▶ **What is needed**: Return verbatim every line from the first line of the data below to the line that contains "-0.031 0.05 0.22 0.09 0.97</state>", inclusive, and no further.

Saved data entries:
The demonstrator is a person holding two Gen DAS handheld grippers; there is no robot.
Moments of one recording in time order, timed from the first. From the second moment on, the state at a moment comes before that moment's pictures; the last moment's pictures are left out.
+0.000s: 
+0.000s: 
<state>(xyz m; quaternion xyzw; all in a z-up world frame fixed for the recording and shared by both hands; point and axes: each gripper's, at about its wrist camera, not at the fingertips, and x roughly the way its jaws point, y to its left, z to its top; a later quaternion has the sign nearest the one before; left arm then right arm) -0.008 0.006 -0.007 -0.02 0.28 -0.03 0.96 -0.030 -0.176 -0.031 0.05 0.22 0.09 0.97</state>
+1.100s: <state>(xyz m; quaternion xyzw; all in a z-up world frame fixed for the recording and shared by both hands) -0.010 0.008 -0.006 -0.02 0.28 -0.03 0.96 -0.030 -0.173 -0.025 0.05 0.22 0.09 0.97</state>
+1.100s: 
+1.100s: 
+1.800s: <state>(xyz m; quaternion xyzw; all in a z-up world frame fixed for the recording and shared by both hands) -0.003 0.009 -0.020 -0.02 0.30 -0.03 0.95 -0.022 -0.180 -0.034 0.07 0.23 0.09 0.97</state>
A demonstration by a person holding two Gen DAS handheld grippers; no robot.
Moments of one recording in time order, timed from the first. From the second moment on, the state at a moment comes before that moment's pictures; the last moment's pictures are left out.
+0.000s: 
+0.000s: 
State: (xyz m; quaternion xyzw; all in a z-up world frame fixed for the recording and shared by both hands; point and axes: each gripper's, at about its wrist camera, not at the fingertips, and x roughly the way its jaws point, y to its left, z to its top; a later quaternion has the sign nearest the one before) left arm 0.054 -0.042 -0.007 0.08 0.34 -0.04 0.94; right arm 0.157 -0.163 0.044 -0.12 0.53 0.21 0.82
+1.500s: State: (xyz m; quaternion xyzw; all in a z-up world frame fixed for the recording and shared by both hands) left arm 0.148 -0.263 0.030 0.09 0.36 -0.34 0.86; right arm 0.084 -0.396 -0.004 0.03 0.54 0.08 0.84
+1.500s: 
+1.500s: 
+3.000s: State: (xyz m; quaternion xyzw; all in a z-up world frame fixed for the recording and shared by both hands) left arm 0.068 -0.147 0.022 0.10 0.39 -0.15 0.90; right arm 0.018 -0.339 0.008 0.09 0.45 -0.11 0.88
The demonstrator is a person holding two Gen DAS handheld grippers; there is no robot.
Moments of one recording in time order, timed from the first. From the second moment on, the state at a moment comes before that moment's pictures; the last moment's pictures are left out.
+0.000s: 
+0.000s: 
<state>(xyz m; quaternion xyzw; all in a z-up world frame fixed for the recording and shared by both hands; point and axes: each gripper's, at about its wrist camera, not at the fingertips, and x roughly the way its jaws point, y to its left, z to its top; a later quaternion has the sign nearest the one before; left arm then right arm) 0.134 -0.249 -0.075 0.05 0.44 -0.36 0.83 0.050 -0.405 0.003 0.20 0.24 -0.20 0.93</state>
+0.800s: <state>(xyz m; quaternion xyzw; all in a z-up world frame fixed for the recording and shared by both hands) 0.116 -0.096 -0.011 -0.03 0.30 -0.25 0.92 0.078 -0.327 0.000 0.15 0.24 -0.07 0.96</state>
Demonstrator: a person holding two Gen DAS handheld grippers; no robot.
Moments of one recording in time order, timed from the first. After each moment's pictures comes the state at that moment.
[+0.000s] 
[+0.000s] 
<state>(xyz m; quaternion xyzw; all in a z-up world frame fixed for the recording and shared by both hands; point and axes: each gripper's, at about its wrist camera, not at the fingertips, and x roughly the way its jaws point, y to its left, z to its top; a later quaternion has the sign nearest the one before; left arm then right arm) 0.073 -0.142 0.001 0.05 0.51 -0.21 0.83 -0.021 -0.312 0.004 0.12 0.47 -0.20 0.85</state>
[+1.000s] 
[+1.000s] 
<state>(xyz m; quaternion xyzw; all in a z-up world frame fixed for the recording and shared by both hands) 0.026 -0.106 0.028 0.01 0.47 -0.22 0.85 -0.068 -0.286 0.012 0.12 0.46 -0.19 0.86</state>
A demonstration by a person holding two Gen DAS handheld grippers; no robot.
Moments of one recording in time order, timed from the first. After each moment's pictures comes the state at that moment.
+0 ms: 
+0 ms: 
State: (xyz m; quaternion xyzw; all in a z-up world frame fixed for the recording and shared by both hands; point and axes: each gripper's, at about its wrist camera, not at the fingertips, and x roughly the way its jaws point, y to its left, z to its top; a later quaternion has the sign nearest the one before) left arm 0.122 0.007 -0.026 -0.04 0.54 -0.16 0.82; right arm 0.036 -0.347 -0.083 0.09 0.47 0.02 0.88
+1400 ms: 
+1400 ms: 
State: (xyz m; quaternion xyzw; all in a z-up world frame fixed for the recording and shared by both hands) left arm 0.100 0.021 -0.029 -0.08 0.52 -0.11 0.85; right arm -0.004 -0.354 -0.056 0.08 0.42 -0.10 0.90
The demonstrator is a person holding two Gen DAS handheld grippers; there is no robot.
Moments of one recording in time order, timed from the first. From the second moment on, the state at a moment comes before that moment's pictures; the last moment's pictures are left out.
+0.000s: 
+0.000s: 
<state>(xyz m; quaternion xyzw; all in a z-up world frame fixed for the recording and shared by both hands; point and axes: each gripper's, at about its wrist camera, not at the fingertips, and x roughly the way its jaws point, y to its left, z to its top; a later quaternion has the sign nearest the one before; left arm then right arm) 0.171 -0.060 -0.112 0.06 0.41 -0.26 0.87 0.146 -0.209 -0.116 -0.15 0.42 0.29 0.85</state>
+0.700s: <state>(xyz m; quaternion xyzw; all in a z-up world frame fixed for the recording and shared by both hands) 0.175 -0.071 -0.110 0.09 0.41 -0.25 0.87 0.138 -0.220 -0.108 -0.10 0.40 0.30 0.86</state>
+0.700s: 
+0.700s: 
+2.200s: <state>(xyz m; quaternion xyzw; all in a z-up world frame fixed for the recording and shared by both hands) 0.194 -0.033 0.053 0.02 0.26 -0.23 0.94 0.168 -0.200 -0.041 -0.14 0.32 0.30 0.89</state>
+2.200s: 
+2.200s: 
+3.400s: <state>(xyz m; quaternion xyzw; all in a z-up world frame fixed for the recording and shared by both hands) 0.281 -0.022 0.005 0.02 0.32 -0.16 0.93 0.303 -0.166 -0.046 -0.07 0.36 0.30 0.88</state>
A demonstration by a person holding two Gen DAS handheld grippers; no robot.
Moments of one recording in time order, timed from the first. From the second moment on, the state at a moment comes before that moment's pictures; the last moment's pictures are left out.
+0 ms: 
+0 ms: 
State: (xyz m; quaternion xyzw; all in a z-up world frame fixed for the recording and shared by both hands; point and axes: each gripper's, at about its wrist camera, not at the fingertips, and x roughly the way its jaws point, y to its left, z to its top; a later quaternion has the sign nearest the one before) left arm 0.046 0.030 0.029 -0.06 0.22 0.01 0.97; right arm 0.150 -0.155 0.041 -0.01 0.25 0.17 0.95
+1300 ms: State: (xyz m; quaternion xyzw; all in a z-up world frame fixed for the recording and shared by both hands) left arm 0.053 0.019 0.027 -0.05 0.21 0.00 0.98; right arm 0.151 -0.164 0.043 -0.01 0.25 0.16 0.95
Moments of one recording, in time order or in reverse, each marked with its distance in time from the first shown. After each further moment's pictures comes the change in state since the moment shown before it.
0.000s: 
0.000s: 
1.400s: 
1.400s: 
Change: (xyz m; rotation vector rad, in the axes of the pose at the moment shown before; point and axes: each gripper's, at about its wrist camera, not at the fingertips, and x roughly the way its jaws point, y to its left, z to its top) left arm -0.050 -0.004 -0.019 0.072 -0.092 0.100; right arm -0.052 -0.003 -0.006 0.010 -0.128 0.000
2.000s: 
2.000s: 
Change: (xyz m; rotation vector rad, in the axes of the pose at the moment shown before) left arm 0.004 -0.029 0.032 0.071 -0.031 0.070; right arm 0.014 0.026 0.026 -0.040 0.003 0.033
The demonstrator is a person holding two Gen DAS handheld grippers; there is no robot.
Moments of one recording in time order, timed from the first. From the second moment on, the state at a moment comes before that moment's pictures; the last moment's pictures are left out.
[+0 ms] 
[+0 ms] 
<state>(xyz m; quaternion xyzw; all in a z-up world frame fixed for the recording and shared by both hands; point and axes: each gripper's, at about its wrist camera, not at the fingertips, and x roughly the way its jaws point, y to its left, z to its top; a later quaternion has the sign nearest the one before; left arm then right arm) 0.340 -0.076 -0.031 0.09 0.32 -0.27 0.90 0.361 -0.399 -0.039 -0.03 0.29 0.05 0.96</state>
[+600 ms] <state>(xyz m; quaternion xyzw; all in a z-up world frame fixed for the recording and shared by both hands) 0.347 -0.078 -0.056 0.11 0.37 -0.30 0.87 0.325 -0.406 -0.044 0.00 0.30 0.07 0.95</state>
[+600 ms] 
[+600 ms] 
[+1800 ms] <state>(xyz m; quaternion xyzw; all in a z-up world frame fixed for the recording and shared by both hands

▶ **Response to the task**:
The demonstrator is a person holding two Gen DAS handheld grippers; there is no robot.
Moments of one recording in time order, timed from the first. From the second moment on, the state at a moment comes before that moment's pictures; the last moment's pictures are left out.
+0.000s: 
+0.000s: 
<state>(xyz m; quaternion xyzw; all in a z-up world frame fixed for the recording and shared by both hands; point and axes: each gripper's, at about its wrist camera, not at the fingertips, and x roughly the way its jaws point, y to its left, z to its top; a later quaternion has the sign nearest the one before; left arm then right arm) -0.008 0.006 -0.007 -0.02 0.28 -0.03 0.96 -0.030 -0.176 -0.031 0.05 0.22 0.09 0.97</state>

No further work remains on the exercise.